The Attempt at a Solution

I started out by assuming that A = \left\{a\right\} and B=\left\{b\right\}.

So then P(A) \cup P(B) = \left\{\left\{a\right\},\left\{b\right\},null\right\} and P(A \cup B) = \left\{\left\{a\right\},\left\{b\right\},\left\{a,b\right\},null\right\}

So I can conclude that P(A) \cup P(B) \subseteq P(A \cup B)

How does that sound?

 

[n!kofeyn]

When you assume that A={a} and B={b}, you are assuming that A and B are both singleton sets. You want to prove the relation for any sets A and B.

When proving one set is a subset of another, say X is a subset of Y, then you let x be in X and show x is in Y. So let x\in P(A)\cup P(B), and then show x\in P(A\cup B).

 

[DPMachine]

When you assume that A={a} and B={b}, you are assuming that A and B are both singleton sets. You want to prove the relation for any sets A and B.

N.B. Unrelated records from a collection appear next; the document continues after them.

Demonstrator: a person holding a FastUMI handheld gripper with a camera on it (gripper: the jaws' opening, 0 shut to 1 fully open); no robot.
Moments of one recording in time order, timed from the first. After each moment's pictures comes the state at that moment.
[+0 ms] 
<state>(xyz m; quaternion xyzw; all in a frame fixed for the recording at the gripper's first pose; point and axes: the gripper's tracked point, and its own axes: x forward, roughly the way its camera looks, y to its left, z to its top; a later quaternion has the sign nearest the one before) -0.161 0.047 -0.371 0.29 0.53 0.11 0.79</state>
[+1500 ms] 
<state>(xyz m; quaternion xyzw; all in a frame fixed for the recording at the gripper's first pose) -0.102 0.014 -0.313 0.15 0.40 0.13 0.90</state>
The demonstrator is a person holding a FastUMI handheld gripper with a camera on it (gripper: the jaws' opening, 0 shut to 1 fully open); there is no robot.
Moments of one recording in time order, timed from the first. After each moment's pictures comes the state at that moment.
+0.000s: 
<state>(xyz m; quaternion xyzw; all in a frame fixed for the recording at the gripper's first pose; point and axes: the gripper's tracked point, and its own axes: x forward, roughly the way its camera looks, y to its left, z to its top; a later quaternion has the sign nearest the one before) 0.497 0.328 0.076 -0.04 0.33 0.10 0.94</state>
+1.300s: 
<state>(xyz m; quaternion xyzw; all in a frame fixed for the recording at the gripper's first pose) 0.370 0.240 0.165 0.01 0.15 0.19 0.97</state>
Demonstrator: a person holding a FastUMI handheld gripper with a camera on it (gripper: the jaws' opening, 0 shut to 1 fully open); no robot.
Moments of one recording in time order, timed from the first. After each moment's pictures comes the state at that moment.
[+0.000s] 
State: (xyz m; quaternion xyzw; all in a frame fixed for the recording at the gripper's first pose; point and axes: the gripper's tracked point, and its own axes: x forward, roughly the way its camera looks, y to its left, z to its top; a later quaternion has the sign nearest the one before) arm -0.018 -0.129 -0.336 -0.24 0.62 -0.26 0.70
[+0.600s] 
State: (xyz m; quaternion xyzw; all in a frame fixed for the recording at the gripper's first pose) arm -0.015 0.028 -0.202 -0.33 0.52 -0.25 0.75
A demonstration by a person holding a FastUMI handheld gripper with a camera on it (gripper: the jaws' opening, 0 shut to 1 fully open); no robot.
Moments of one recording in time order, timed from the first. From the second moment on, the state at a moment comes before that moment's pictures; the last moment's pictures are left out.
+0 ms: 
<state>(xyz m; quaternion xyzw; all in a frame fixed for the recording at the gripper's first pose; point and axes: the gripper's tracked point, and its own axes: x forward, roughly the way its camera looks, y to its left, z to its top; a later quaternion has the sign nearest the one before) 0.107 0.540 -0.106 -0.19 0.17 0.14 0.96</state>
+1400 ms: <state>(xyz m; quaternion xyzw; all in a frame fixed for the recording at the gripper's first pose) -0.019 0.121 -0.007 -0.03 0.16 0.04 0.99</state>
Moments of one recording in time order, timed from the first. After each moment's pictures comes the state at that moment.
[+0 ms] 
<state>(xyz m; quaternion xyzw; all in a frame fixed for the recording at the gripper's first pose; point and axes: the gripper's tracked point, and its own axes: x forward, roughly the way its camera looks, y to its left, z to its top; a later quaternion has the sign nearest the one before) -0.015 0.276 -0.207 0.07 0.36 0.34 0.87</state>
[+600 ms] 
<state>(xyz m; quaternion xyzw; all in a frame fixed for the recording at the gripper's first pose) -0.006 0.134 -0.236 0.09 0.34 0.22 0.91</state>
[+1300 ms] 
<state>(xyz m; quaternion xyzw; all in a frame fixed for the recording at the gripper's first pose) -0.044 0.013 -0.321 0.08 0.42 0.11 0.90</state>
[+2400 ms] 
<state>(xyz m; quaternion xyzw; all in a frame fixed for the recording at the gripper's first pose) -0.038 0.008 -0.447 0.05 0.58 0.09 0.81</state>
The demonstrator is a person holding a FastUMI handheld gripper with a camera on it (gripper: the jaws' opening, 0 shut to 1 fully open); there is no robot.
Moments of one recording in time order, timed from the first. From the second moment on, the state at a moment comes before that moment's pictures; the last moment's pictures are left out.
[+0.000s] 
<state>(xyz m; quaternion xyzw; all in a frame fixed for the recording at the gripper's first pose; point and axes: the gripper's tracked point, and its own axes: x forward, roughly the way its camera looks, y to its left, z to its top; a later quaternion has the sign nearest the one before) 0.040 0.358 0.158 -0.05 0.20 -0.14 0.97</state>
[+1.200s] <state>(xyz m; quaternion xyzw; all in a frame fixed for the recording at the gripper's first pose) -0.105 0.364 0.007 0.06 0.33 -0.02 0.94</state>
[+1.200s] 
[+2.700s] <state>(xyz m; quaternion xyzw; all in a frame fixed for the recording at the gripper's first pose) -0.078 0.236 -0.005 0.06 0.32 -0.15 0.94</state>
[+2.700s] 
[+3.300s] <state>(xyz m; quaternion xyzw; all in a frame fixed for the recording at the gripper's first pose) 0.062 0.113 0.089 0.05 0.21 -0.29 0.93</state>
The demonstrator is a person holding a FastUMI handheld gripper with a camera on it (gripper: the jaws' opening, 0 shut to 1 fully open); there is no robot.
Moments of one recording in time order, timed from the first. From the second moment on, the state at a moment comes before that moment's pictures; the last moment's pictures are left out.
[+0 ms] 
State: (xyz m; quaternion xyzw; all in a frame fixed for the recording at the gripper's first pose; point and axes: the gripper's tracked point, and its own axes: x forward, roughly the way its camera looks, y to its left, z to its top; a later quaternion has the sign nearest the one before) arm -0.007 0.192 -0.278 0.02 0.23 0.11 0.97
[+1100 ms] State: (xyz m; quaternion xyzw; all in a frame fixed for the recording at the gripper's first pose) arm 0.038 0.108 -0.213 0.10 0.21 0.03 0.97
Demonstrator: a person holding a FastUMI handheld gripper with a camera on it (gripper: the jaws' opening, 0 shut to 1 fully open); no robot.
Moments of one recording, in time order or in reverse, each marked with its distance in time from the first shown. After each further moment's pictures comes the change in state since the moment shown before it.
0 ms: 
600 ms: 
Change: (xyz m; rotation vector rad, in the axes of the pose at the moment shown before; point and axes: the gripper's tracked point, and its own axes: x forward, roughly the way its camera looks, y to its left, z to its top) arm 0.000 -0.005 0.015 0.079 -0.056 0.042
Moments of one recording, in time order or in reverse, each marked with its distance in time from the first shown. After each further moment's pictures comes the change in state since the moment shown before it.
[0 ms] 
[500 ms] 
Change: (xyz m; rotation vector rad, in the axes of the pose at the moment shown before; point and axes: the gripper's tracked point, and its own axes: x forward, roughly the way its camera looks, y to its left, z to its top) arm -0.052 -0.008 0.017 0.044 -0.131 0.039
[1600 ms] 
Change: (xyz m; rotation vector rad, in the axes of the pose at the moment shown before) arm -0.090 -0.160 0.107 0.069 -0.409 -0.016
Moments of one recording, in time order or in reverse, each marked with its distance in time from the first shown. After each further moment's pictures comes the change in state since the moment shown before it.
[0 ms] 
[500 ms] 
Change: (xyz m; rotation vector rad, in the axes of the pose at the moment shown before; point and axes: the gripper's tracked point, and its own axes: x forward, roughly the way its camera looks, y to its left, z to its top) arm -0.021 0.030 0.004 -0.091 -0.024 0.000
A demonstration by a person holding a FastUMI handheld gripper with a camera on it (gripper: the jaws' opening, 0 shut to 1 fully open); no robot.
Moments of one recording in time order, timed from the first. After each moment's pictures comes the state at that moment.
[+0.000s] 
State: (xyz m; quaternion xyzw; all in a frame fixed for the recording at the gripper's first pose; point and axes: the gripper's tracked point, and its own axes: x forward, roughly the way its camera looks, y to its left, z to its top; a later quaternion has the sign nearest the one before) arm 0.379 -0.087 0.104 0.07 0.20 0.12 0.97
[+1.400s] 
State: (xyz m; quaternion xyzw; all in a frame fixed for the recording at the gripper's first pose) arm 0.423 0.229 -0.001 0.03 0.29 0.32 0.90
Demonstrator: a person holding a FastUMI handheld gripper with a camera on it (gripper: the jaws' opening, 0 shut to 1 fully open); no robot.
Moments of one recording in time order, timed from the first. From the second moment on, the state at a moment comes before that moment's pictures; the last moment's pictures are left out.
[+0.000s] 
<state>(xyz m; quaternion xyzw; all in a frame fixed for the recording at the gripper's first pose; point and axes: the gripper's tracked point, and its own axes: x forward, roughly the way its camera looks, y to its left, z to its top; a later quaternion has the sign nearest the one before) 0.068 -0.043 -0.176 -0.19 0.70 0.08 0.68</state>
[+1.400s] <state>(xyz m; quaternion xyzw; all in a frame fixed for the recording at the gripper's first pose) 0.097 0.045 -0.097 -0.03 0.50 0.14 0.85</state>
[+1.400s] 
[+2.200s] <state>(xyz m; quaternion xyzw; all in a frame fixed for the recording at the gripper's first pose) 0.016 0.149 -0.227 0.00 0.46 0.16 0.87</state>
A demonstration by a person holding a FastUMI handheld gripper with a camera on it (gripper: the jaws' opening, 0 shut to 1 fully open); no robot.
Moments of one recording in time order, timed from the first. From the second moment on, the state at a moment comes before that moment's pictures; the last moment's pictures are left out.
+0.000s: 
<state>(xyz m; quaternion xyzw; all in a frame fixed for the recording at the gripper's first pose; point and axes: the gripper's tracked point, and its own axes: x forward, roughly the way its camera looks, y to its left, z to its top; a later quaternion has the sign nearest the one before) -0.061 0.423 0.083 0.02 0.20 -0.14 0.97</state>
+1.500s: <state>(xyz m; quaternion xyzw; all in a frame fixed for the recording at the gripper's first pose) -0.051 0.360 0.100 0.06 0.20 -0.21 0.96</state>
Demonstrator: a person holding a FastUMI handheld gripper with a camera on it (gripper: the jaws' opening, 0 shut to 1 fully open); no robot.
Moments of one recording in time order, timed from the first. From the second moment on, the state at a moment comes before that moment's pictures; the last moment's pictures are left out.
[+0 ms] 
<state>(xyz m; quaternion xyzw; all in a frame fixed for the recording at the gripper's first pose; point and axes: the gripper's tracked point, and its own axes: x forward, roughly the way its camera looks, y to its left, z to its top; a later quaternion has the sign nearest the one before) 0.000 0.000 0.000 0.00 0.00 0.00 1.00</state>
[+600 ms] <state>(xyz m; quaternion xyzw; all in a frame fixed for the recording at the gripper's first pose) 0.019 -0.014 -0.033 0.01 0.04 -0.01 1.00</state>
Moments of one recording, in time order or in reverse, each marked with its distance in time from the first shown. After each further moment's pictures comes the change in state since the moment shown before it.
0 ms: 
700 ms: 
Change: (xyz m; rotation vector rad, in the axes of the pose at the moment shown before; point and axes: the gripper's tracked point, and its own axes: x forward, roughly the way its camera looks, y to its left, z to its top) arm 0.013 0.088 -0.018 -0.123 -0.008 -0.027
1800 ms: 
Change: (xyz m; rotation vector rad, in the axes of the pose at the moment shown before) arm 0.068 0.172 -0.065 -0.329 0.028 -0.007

When proving one set is a subset of another, say X is a subset of Y, then you let x be in X and show x is in Y. So let x\in P(A)\cup P(B), and then show x\in P(A\cup B).

Okay, so let x\in P(A)\cup P(B).
Then x\in P(A) or x\in P(B)... which means x\subseteq A or x\subseteq B?

So then x\subseteq (A\cup B). Am I going in the right direction?

 

[Landau]

Very good, the conclusion now follows.